WHAT TO WORK ON: Write out the entries below exactly, from the first line to the one with "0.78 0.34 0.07", both ends included.

MATERIAL PROVIDED:
◆ ◆ ◆

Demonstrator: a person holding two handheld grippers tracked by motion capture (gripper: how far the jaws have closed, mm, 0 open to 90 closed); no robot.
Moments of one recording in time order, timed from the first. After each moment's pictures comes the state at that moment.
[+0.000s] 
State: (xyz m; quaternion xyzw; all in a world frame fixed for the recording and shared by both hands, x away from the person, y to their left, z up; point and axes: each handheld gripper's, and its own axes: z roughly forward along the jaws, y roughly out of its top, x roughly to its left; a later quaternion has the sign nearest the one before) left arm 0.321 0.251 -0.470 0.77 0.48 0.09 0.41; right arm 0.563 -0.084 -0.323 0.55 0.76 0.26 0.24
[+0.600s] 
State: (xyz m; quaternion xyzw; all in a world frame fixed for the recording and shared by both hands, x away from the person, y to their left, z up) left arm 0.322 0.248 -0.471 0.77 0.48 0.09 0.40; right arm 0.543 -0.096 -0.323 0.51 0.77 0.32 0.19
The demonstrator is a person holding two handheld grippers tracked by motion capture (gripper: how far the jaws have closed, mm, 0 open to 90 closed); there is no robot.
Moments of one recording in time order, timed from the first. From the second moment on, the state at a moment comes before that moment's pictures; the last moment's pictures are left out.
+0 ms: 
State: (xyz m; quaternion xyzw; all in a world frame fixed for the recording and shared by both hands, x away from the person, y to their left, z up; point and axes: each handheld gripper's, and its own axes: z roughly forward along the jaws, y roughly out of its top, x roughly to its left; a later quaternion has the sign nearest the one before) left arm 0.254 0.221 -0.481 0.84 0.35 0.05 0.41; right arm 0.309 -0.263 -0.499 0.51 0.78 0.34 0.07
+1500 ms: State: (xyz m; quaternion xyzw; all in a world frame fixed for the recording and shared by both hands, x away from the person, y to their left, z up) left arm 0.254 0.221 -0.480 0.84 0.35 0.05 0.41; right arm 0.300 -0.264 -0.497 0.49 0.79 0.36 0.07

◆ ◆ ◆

SOLUTION TO THIS PROBLEM:
Demonstrator: a person holding two handheld grippers tracked by motion capture (gripper: how far the jaws have closed, mm, 0 open to 90 closed); no robot.
Moments of one recording in time order, timed from the first. After each moment's pictures comes the state at that moment.
[+0.000s] 
State: (xyz m; quaternion xyzw; all in a world frame fixed for the recording and shared by both hands, x away from the person, y to their left, z up; point and axes: each handheld gripper's, and its own axes: z roughly forward along the jaws, y roughly out of its top, x roughly to its left; a later quaternion has the sign nearest the one before) left arm 0.321 0.251 -0.470 0.77 0.48 0.09 0.41; right arm 0.563 -0.084 -0.323 0.55 0.76 0.26 0.24
[+0.600s] 
State: (xyz m; quaternion xyzw; all in a world frame fixed for the recording and shared by both hands, x away from the person, y to their left, z up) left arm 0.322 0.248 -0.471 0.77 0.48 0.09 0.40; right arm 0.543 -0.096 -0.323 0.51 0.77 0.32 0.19
The demonstrator is a person holding two handheld grippers tracked by motion capture (gripper: how far the jaws have closed, mm, 0 open to 90 closed); there is no robot.
Moments of one recording in time order, timed from the first. From the second moment on, the state at a moment comes before that moment's pictures; the last moment's pictures are left out.
+0 ms: 
State: (xyz m; quaternion xyzw; all in a world frame fixed for the recording and shared by both hands, x away from the person, y to their left, z up; point and axes: each handheld gripper's, and its own axes: z roughly forward along the jaws, y roughly out of its top, x roughly to its left; a later quaternion has the sign nearest the one before) left arm 0.254 0.221 -0.481 0.84 0.35 0.05 0.41; right arm 0.309 -0.263 -0.499 0.51 0.78 0.34 0.07

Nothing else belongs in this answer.